# Problem with power steering??



## daynado (Jan 17, 2005)

Hi,
About 3 days ago I noticed a noise from my 2002 Altima. Since then it has progressed to a loud noise when accelerating and turning. Also, it is "bumpy" and feels like it's pulling when I turn. I don't know much about cars but I'm thinking its something with the power steering? Anyone had a similar problem?

It's at Nissan right now but I am worried it will be expensive and just found out that my warranty is passed by 2K miles.

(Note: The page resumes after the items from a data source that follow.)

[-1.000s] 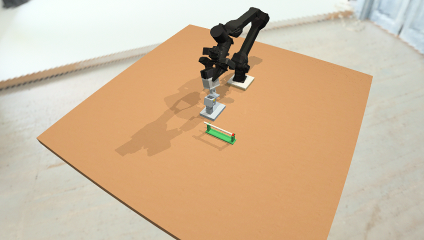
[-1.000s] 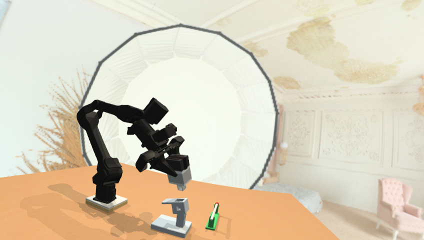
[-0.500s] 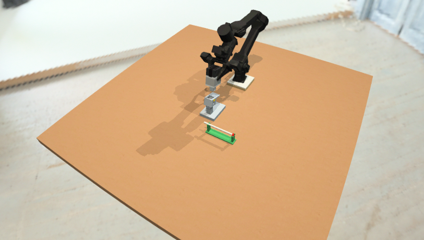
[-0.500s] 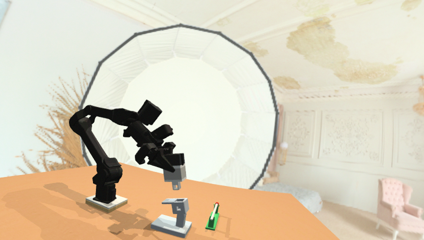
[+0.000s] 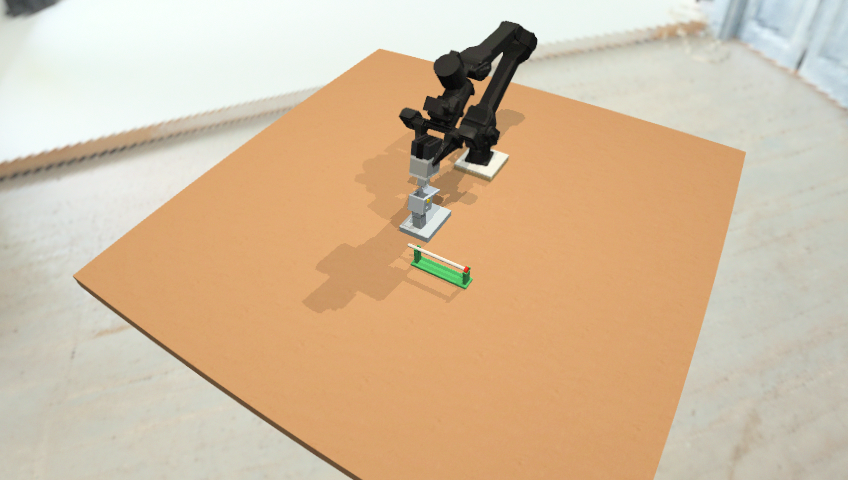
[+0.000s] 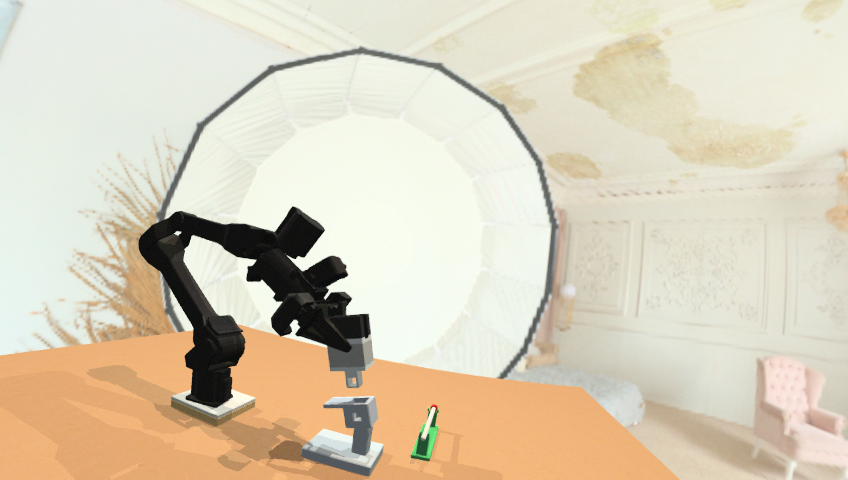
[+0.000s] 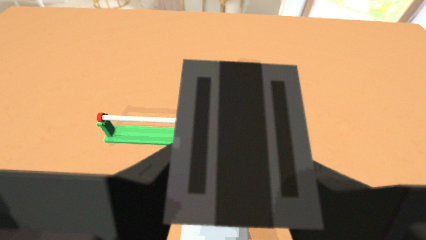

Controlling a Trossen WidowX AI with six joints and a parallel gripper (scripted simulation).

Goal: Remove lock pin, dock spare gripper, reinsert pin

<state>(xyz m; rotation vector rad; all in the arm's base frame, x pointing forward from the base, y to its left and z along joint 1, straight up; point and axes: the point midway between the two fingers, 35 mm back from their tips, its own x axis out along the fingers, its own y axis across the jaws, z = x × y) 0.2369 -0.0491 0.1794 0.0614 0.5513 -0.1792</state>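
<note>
My gripper tip is now 160 mm above the green pin rest, 140 mm short of it and 90 mm to the right of it. Round my gripper tip: spare gripper (10 mm below, 10 mm behind); grey mount (130 mm below, 10 mm ahead).
</note>
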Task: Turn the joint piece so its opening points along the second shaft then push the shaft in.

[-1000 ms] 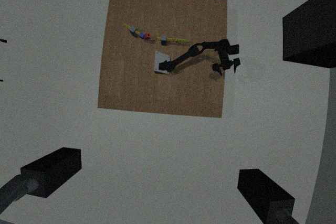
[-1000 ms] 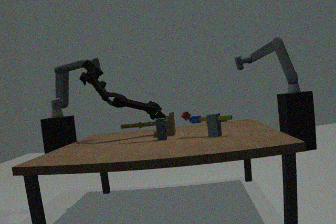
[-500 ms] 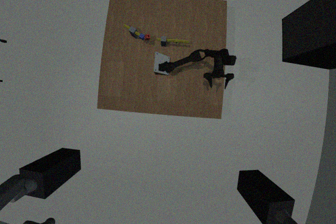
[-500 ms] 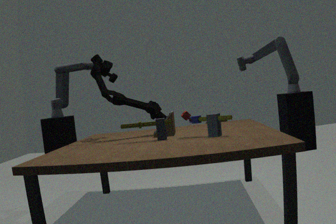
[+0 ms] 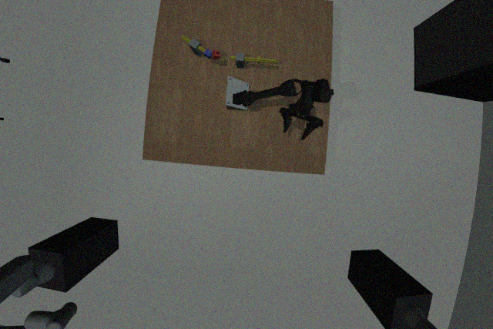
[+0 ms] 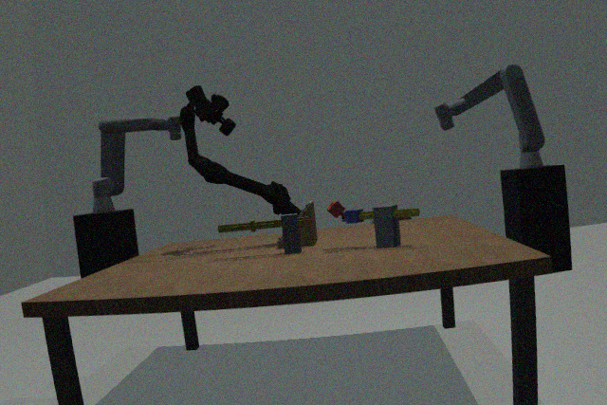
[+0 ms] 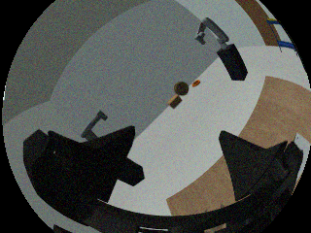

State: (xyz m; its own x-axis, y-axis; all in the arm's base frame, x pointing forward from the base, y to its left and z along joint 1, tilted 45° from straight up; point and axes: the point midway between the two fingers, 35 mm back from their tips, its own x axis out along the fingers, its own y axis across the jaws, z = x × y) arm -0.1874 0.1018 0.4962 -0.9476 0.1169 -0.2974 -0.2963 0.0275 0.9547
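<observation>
My gripper tip is now 510 mm short of the red square joint piece, 410 mm to the right of it and 380 mm above it.
</observation>
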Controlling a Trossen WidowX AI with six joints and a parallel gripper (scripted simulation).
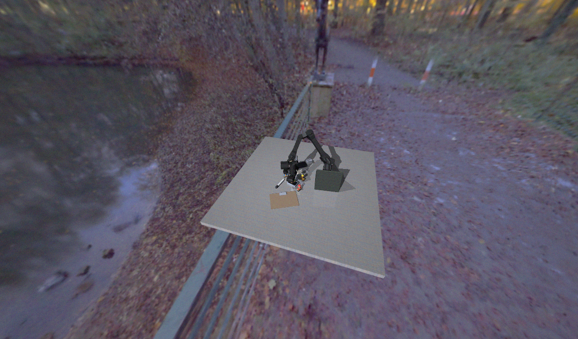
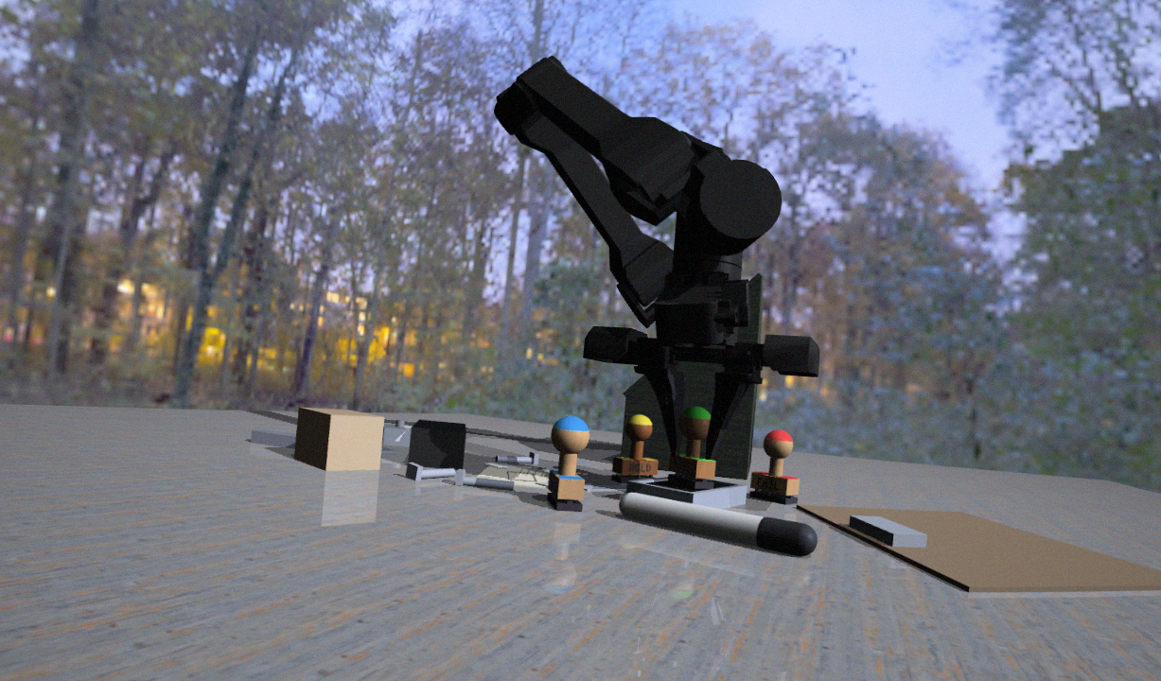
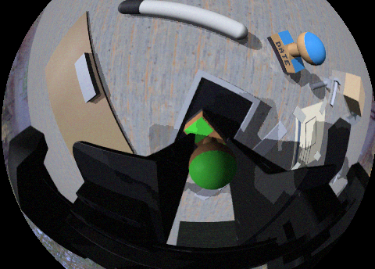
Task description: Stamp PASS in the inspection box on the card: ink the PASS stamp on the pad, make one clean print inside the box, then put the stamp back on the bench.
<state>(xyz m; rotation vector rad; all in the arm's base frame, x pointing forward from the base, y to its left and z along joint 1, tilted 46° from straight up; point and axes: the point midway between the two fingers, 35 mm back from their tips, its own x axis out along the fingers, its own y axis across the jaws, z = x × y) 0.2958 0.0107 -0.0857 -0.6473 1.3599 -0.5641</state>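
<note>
Right now the ink pad is 3 cm below my gripper tip. Also, from my gripper tip: yellow-topped hold stamp: 7 cm to the right, 7 cm behind, 2 cm below; green-topped stamp: right at my gripper tip; red-topped fail stamp: 8 cm behind, 6 cm to the left, 2 cm below.
</note>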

Also - I am debating buying it out in a few months (lease). Was planning on it but this is my 3rd time with it in the shop... not sure what to do.

Thoughts, suggestions,
Thanks,
Daynado


----------



## Marvin (Oct 16, 2002)

Way back in the day, many many people compained about noises coming from the suspension. Its due to a bad strut design. Here is a TSB (Tech Service Bulletin) on the issue. Seeing as how you have 02, the warranty is probably expired, but at least you know what it could be.

Most people that complained had new struts installed by the dealership at no cost.


----------



## daynado (Jan 17, 2005)

I just heard back from Nissan. Apparently I need a new Power Steering Rack and they want $1487 to do it.

That sounds outrageous to me and like something I should not have on a car less than 3 years old!!

Anyone else have this problem?


----------



## kit (Dec 6, 2004)

See if they will change it on warranty or "GOOD WILL".say that the problem has been for a while and if you were able to bring it in when you first noticed it the car would have been on warranty. Sometimes they will try with charging you but if you ask they might help.It seems a little crazy that they would try to charge you instead of asking Nissan to pay for the repairs.I would be more likely to buy an Nissan if they looked after me,Wouldn't you??


----------